» About this exercise
Only these lines should appear, exactly: the one containing "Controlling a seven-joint" and every line after it through the end of the material below.

» Exercise data
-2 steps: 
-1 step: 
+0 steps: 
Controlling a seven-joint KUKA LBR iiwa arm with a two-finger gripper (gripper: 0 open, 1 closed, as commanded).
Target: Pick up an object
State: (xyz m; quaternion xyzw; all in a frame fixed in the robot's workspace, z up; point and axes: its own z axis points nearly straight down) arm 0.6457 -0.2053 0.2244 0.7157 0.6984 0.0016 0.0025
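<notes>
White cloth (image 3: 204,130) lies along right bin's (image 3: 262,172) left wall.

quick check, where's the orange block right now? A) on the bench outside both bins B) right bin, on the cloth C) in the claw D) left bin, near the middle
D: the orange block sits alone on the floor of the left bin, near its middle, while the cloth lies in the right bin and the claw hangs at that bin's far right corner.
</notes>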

» Result of this exercise
Controlling a seven-joint KUKA LBR iiwa arm with a two-finger gripper (gripper: 0 open, 1 closed, as commanded).
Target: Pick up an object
State: (xyz m; quaternion xyzw; all in a frame fixed in the robot's workspace, z up; point and axes: its own z axis points nearly straight down) arm 0.6457 -0.2053 0.2244 0.7157 0.6984 0.0016 0.0025
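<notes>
White cloth (image 3: 204,130) lies along right bin's (image 3: 262,172) left wall.

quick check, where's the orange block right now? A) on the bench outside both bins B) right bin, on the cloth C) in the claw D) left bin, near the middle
D: the orange block sits alone on the floor of the left bin, near its middle, while the cloth lies in the right bin and the claw hangs at that bin's far right corner.
</notes>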

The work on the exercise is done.